§ TRY IT
Each line of the records needs to be written out exactly, with any image left out.

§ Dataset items
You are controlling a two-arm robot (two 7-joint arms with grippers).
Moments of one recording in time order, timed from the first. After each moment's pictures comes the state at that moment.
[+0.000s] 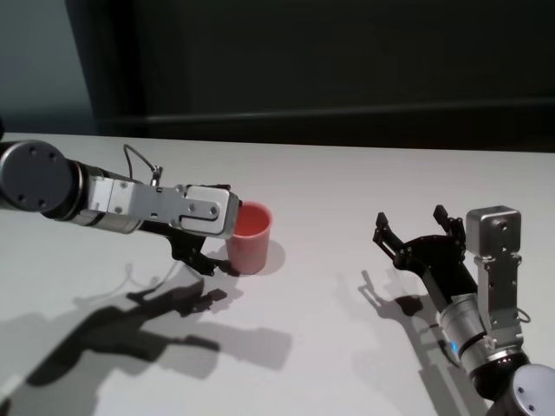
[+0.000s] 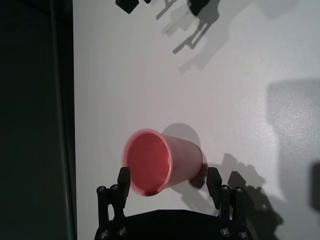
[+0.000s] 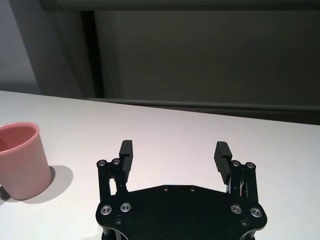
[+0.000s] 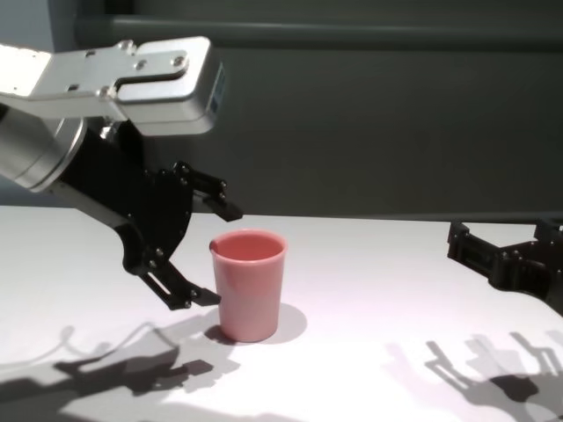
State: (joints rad) left arm -0.68 0.64 0.73 -1.48 0.29 0.01 -0.98; right arm -0.06 0.16 -0.26 -1.64 0.19 -0.04 -0.06
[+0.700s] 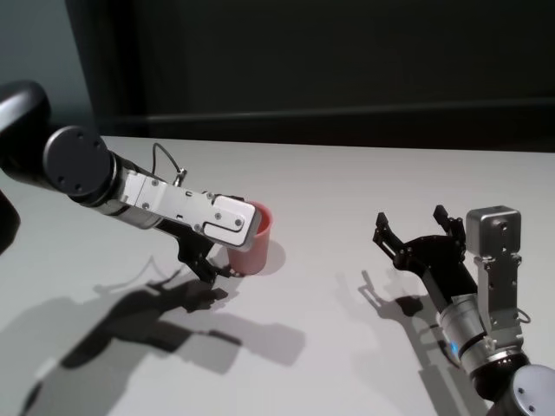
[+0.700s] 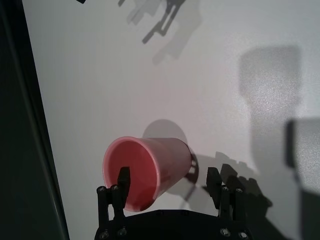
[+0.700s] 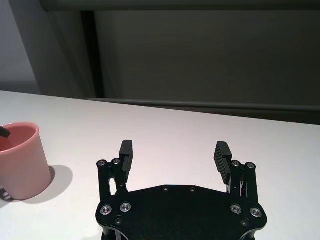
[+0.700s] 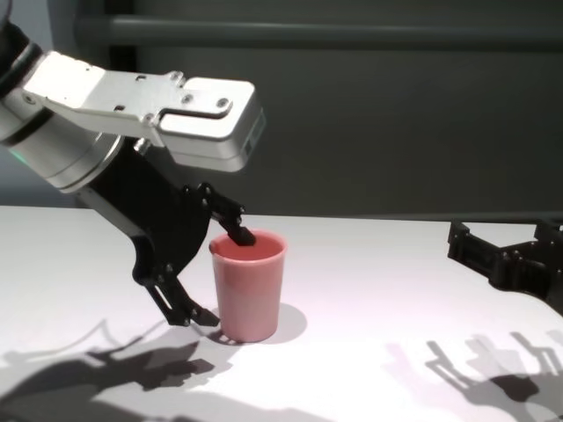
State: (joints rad) left arm -0.80 0.58 0.86 -1.39 0.36 -0.02 -1.07; right arm -0.06 0.16 -0.26 -1.64 0.19 -0.04 -0.06
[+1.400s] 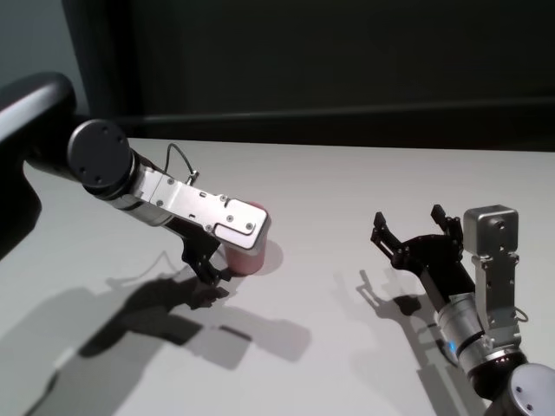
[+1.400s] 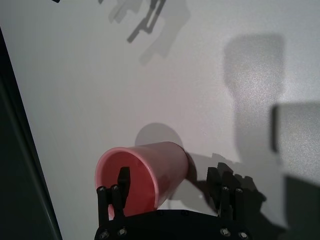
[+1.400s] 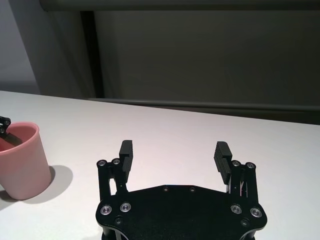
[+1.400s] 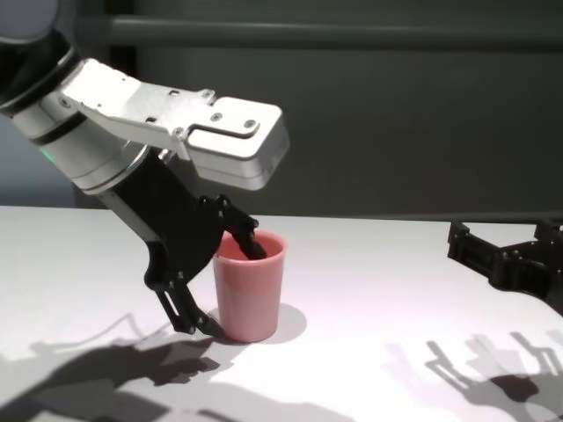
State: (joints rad) left arm -0.87 0.54 0.93 -1.31 0.38 -0.04 -1.11; right arm -0.06 0.16 -0.26 -1.64 0.19 -0.04 -0.06
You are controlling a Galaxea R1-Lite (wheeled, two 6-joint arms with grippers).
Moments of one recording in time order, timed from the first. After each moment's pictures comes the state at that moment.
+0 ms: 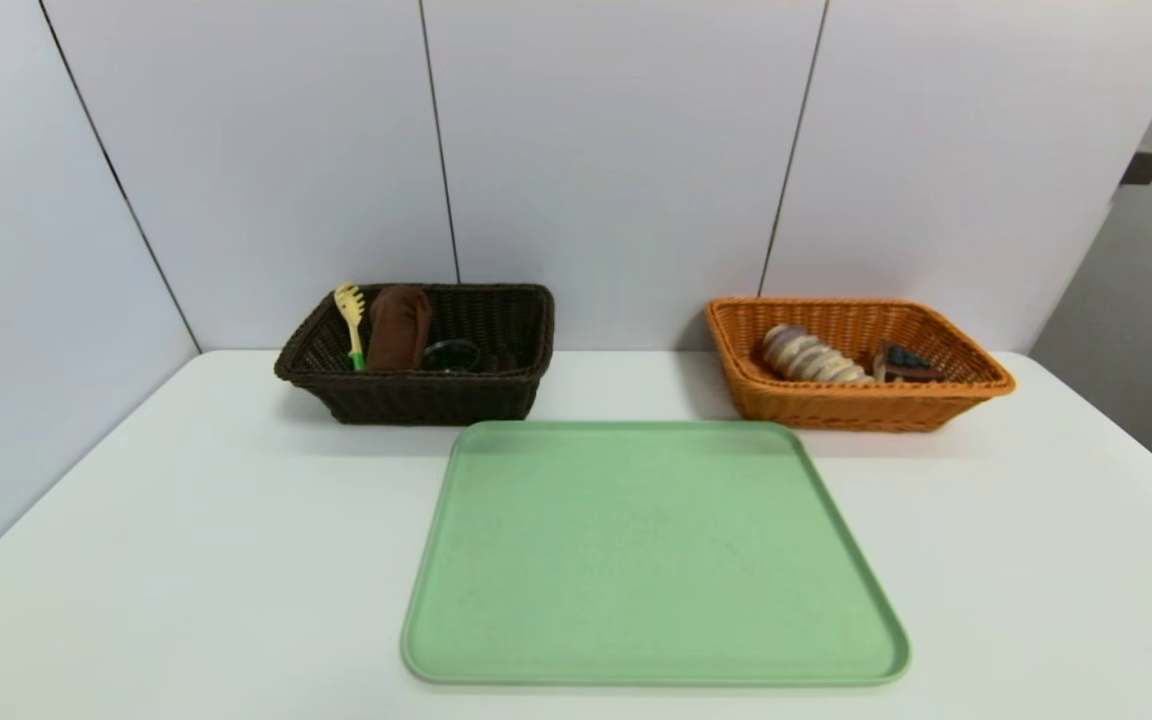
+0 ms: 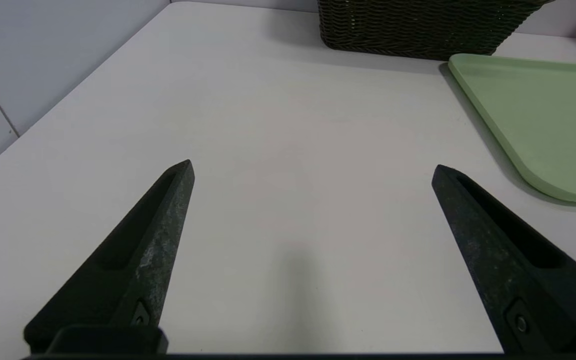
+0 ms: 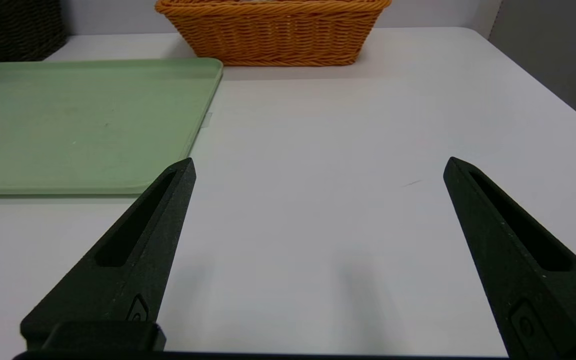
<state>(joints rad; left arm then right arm) 0.01 0.00 0.00 -0.02 0.03 -0.10 0.00 0.00 0.00 -0.01 0.00 0.02</state>
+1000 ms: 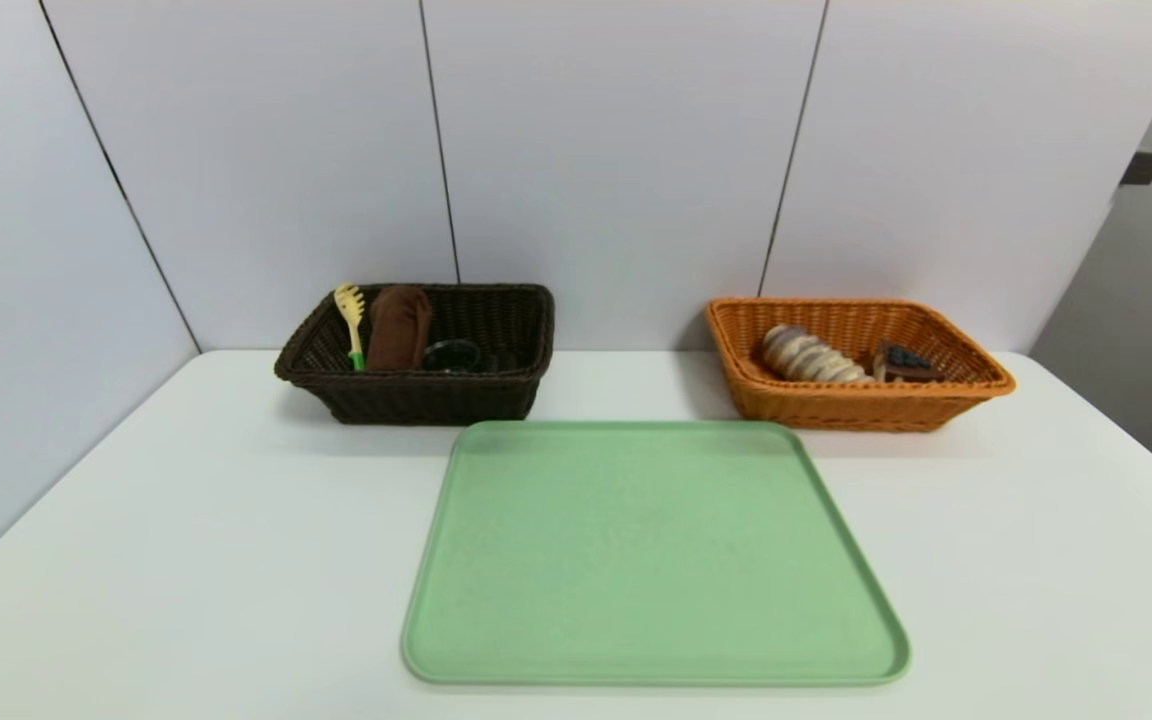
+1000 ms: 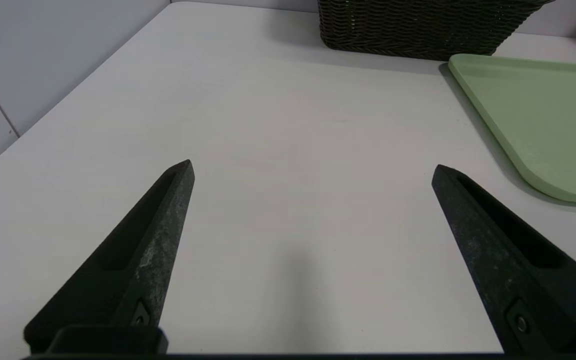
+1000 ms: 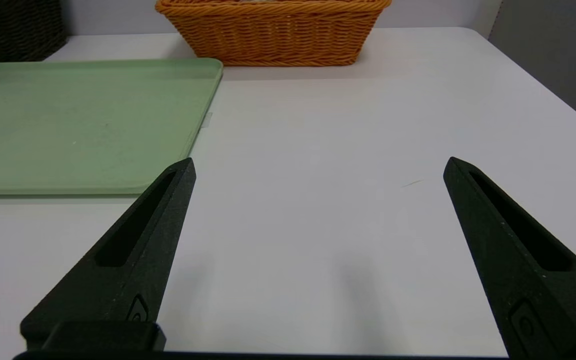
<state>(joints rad) 0.01 0.00 0.00 -0.02 0.03 -0.10 0.00 0.00 0.00 -0.01 0.00 0.02</state>
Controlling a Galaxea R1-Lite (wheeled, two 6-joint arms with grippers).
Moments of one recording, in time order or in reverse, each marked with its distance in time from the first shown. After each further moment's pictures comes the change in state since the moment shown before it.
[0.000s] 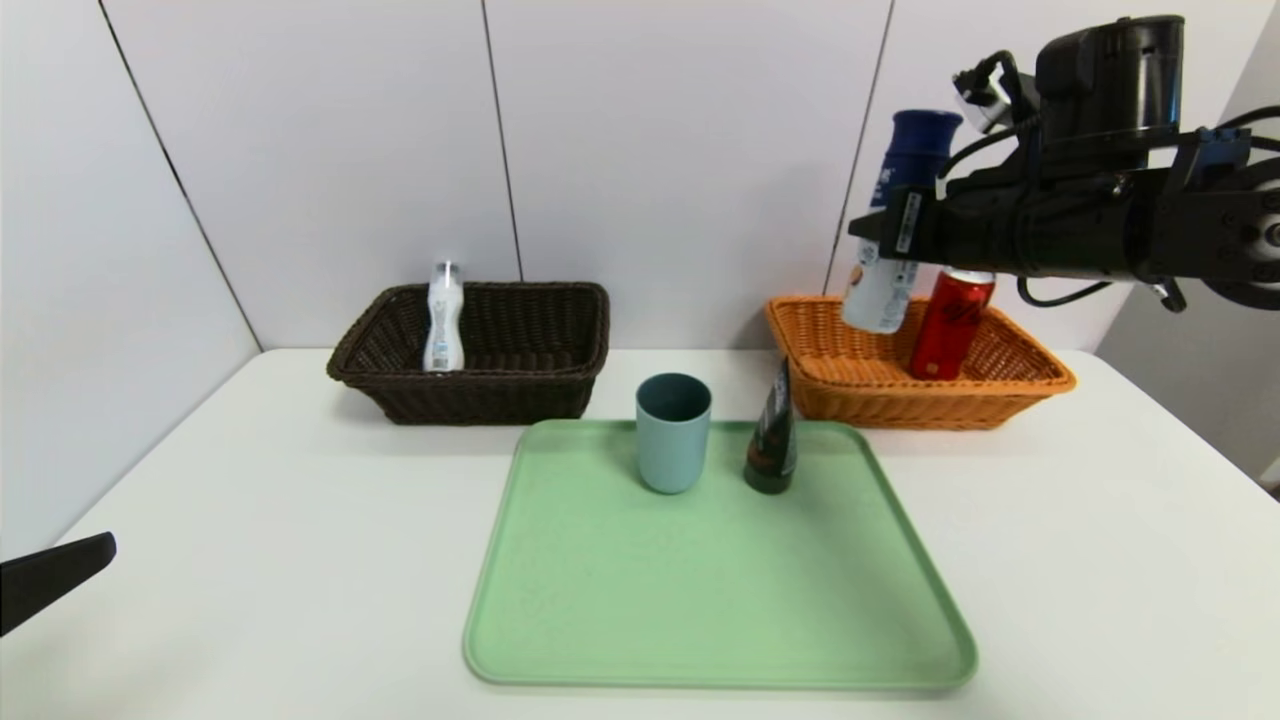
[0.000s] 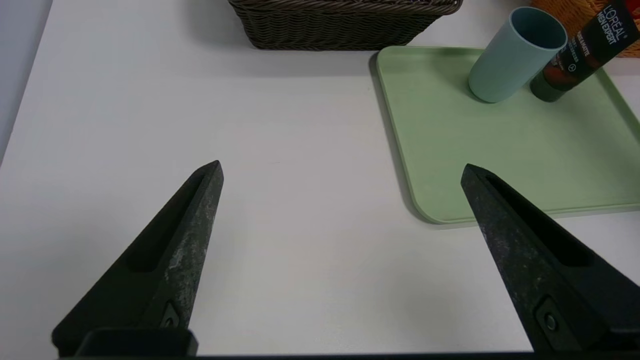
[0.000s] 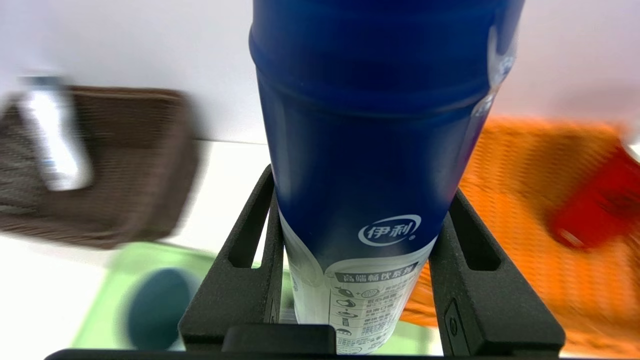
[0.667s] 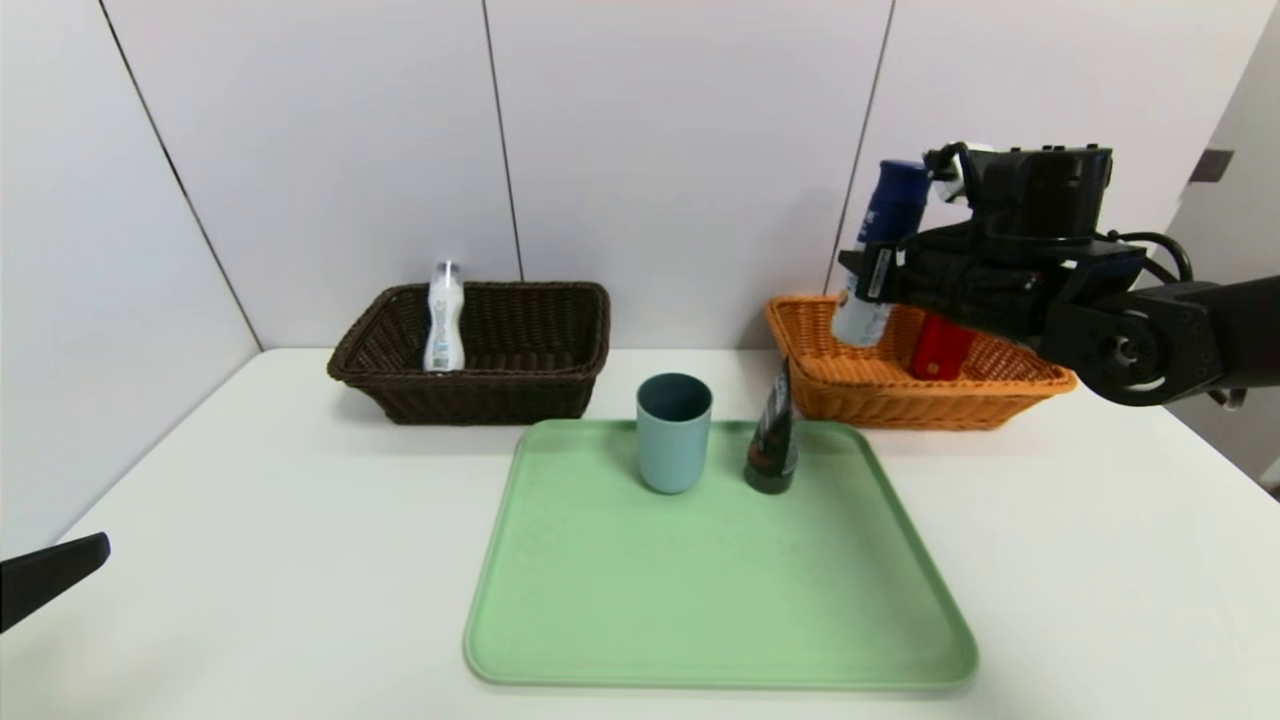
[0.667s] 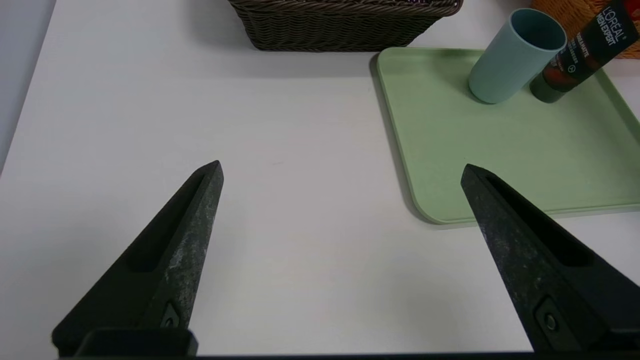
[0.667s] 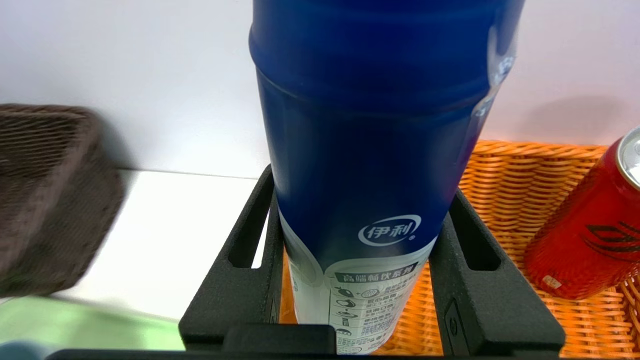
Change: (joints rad) left arm 0.001 -0.004 -0.002 0.003 0.002 0.001; right arm -0.068 0.128 0.215 -0.471 -0.009 -0.074
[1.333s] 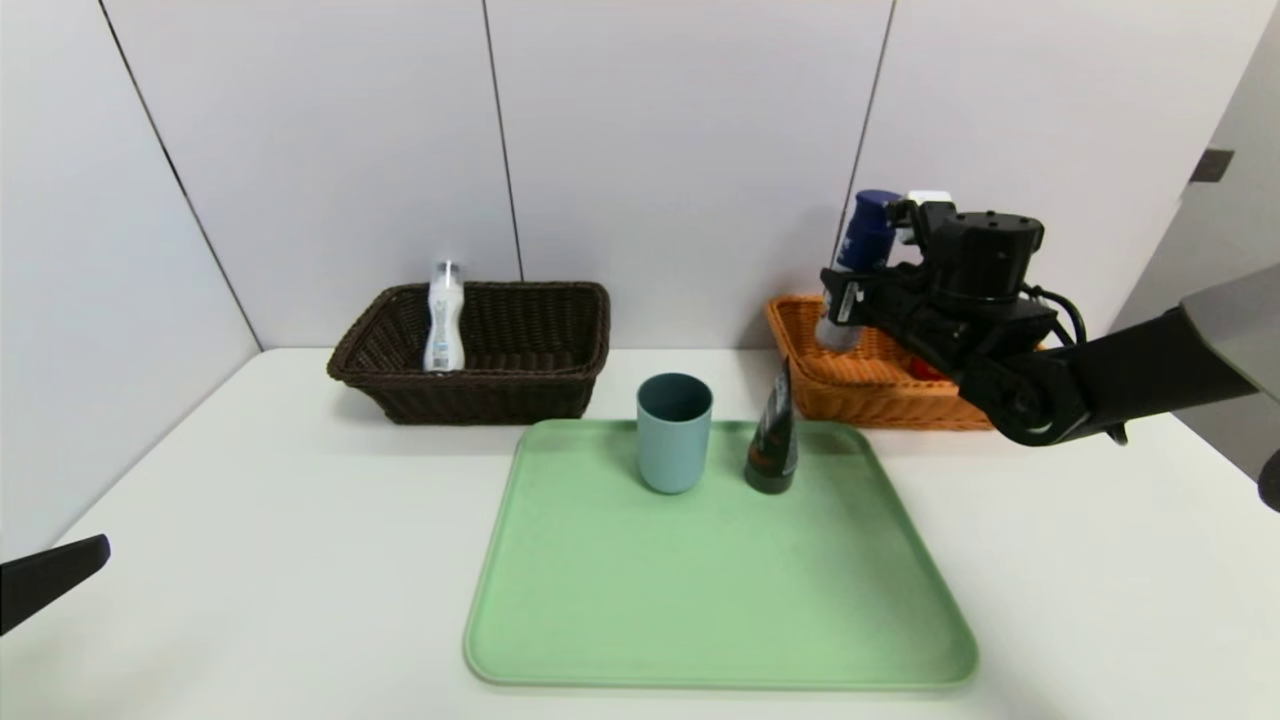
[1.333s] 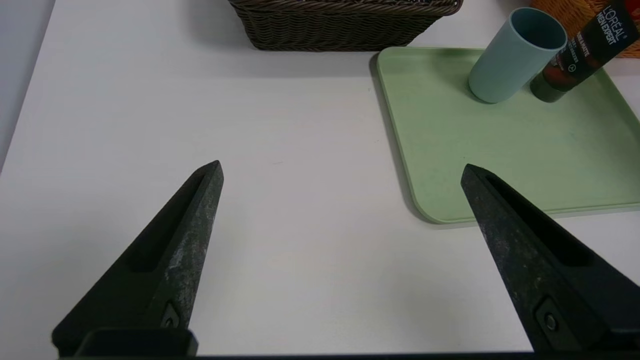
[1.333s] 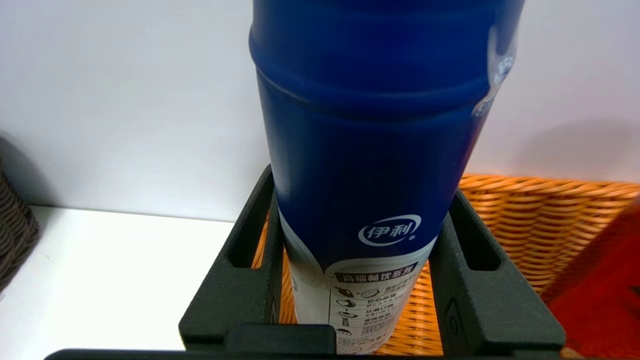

§ ANSWER SPACE
You are controlling a two-arm robot (two 7-joint arms with grippers).
Moments of one recording in time order, timed from the first. After each moment's pictures comes the state at that moment.
[+0.000s] 
[+0.000s] 
[+0.000s] 
[+0.000s] 
State: (joints rad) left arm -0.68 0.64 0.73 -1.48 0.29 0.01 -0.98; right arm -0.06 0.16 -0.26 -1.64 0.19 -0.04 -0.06
[+0.700s] 
[+0.700s] 
[+0.700s] 
[+0.700s] 
State: (joints rad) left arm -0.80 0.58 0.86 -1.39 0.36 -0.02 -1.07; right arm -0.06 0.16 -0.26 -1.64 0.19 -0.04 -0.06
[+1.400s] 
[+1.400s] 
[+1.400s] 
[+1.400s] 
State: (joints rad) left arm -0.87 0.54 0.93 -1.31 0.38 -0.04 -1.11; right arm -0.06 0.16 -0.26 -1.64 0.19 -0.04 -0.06
You are controlling a Galaxea R1-Lite (wheeled, two 6-joint arms with grippers).
Moments of one recording in time order, timed from the first. After each moment's pictures comes the state at that moment.
+0 ms: 
+0 ms: 
+0 ms: 
<state>(joints rad; left arm then right arm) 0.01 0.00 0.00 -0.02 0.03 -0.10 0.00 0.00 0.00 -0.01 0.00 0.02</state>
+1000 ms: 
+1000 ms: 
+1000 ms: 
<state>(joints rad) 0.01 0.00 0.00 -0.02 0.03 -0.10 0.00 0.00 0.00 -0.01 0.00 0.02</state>
Controlling a Galaxea R1-Lite (wheeled, two 6-joint arms with grippers).
Moments of one recording, in time order or in reverse, each marked with its distance in time from the first shown. After each further moment's pictures comes the change in state since the moment shown before it.
[0.000s] 
[0.000s] 
[0.000s] 
[0.667s] 
[0.667s] 
[0.667s] 
Change: (joints rad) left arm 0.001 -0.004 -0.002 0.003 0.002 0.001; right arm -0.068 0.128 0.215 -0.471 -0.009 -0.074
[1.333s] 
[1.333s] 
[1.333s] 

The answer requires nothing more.